La base de registro de enteros 10 se calcula utilizando primero una de las técnicas anteriores para encontrar la base de registro 2. Mediante la relación log10 (v) = log2 (v) / log2 (10), necesitamos multiplicarlo por 1 / log2 ( 10), que es aproximadamente 1233/4096, o 1233 seguido de un cambio a la derecha de 12. Es necesario agregar uno porque IntegerLogBase2 se redondea hacia abajo. Finalmente, como el valor t es solo una aproximación que puede estar desactivada en uno, el valor exacto se encuentra restando el resultado de v <PowersOf10 [t].

Este método requiere 6 operaciones más que IntegerLogBase2. Se puede acelerar (en máquinas con acceso rápido a la memoria) modificando el método de búsqueda en tabla del log base 2 anterior para que las entradas contengan lo que se calcula para t (es decir, agregar previamente, -mulitply y -shift). Hacer esto requeriría un total de solo 9 operaciones para encontrar el log base 10, suponiendo que se usaron 4 tablas (una para cada byte de v).

Es de destacar: el uso de las técnicas de búsqueda y cambio de bits de DeBruijn para calcular log2 en este video del MIT: Lec 2 | MIT 6.172 Ingeniería de rendimiento de sistemas de software, otoño de 2010 (video en la marca del minuto 36 en adelante).

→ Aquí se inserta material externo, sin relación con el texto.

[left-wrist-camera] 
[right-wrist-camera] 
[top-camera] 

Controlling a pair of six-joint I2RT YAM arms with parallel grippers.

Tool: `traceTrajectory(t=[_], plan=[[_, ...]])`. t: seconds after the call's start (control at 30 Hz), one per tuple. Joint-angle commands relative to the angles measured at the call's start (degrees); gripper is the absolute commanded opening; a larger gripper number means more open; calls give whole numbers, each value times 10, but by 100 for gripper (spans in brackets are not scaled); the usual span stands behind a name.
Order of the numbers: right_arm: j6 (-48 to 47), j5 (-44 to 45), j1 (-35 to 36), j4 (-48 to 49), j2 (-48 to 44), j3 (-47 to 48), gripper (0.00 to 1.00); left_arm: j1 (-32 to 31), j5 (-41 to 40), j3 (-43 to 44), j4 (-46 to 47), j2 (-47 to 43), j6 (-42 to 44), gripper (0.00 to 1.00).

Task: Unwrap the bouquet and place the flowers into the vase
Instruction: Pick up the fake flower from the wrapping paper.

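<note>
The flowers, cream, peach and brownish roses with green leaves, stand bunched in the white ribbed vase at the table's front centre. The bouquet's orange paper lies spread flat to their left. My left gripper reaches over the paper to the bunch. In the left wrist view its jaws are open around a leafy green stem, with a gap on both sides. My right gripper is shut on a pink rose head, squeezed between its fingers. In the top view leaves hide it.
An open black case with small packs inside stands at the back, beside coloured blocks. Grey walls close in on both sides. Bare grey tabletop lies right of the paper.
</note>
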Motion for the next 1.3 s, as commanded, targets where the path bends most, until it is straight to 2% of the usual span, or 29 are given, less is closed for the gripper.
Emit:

Es de destacar que esta publicación de que muestra un método para realizar cálculos log2 eficientes realmente es multiplataforma con C ++

Advertencia: no he comprobado el código fuente numpy para verificar que efectivamente implementa técnicas similares, pero sería sorprendente que no lo hiciera. De hecho, a partir de los comentarios en la publicación del OP, Fermion Portal ha verificado:

En realidad, numpy usa math.h de glibc, verá la misma diferencia en C / C ++ si usa math.h / cmath.h. Puede encontrar el código fuente bien comentado para las dos funciones, por ejemplo, ic.unicamp.br/~islene/2s2008-mo806/libc/sysdeps/ieee754/dbl-64/… y ic.unicamp.br/~islene/2s2008-mo806/libc/sysdeps/ieee754/dbl-64/… - Portal de Fermion [9]


Esto es solo una nota, pero más largo que un comentario. Aparentemente esto tiene que ver con su instalación particular:

import numpy as np import numexpr as ne x = np.random.rand(100000)

Obtengo los mismos tiempos con numpy 1.10 de conda y una versión compilada con icc:

%timeit np.log2(x) 1000 loops, best of 3: 1.24 ms per loop %timeit np.log(x) 1000 loops, best of 3: 1.28 ms per loop

Pensé que podría tener algo que ver con agarrar el paquete MKL VML, pero parece que eso es un no:

%timeit ne.evaluate(''log(x)'') 1000 loops, best of 3: 218 µs per loop

Parece que su instalación numpy está tomando su implementación log / log2 desde dos lugares diferentes, lo que es extraño.